Something big happened this week here at the Colorado News Collaborative’s headquarters. Six Coloradans representing six communities often bitterly divided over problems with the state’s mental health safety-net system sat down together on our (very long) couch.
As we and our news partners have been reporting for months, what ails Colorado’s system of providing behavioral health care to Medicaid recipients and people who are indigent can be painful, deeply political and prickly to discuss. There is a tendency not only for people experiencing mental health challenges in a state with high stigma, but also for leaders of community mental health centers – long the main sources of safety-net care – and public officials to bury their heads in the sand.
Our six panelists defied that tendency Tuesday.
Russell Goodman of Steamboat Springs described years of feeling he had failed as a father because he couldn’t find treatment for his teenage daughter’s severe mental illness.
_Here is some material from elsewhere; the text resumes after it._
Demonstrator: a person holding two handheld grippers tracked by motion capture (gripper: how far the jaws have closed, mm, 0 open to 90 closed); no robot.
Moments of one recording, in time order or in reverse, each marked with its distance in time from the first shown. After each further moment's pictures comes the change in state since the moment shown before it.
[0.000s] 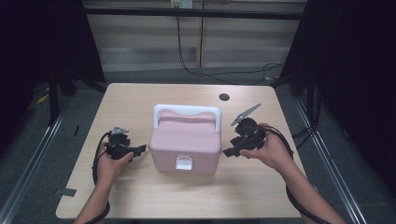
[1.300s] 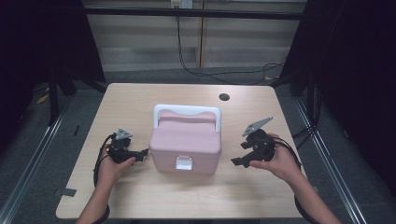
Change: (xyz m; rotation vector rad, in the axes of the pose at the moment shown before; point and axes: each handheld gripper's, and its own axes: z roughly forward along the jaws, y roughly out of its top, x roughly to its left) left arm -0.008 -0.007 0.003 -0.003 0.013 0.123; right arm -0.017 -0.048 0.012 -0.070 -0.030 -0.025
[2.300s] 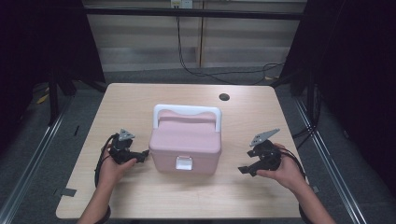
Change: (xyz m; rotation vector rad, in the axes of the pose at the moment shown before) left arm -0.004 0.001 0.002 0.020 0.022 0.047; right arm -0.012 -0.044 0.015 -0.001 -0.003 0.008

Summit County Commissioner Tamara Pogue, fed up with her constituents struggling to receive care from their local community mental health center, Mind Springs Health, called for the state to let her county government take control of the tax dollars that fund it. Dr. Carl Clark, the longtime head of the Mental Health Center of Denver – newly rebranded as “WellPower” – warned that certain mental health services in Colorado could be “decimated” if plans like Summit County’s move forward and strip funding from the centers.
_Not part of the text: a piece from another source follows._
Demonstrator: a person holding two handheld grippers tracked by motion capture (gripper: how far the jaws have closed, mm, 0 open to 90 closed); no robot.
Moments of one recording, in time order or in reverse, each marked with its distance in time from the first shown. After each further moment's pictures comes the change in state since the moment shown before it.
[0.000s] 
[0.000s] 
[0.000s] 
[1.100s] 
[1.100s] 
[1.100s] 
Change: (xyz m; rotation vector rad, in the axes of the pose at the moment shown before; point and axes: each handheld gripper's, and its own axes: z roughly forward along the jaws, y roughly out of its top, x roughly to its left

Lauren Snyder of the advocacy group Mental Health Colorado said meaningful reform won’t happen until the system makes more aggressive efforts to serve people who are homeless and in jail.
“We need to go to them and stop asking them to come to us,” she said.
Colorado Public Radio reporter Ben Markus spoke of the secrecy he faced when recently investigating how community mental health centers thwarted a state effort in 2014 to improve services for Coloradans in crisis.
Dr. Morgan Medlock, the crisis psychiatrist, addiction specialist and preacher newly appointed as Colorado’s mental health care czar, had this diagnosis of the safety-net system she is tasked with reforming:
“Trust is broken in this state across all lines and… this entire system in Colorado feels extremely traumatized to me…”
Tuesday’s was not one of those scripted forums that politicians and philanthropists sometimes convene to paint the sausage-making process of public policy reform in a pretty light. It was, rather, an act of journalism, of sifting through bullshit and cultivating candor, and of showing audiences both in the TV studio here in the Buell Public Media Center and watching online via live-stream statewide what conversations with our sources on COLab’s ongoing “On Edge” series are like.
Tuesday’s panelists – like people experiencing or working with mental health challenges in every community throughout our state – teetered between cynicism and hope.
Cynicism in that Coloradans have heard many promises over the five decades since the safety-net system was created that the state will ensure the accountability and transparency it sorely needs.
Hope because more people than ever are openly discussing mental health and addiction. And because the last few years have laid bare the desperation for massive reform, which was passed by state lawmakers last week, that breaks community mental health centers’ monopoly on safety-net care and prevents any publicly-funded provider from refusing to treat Coloradans with severe mental health conditions. And also because, people on all sides of the debate tell us, there is something about Medlock, the state’s new mental healthcare chief, that gives them faith she will bring about meaningful change.
“This is a new day in Colorado,” she said Tuesday. “This is truly a new day.”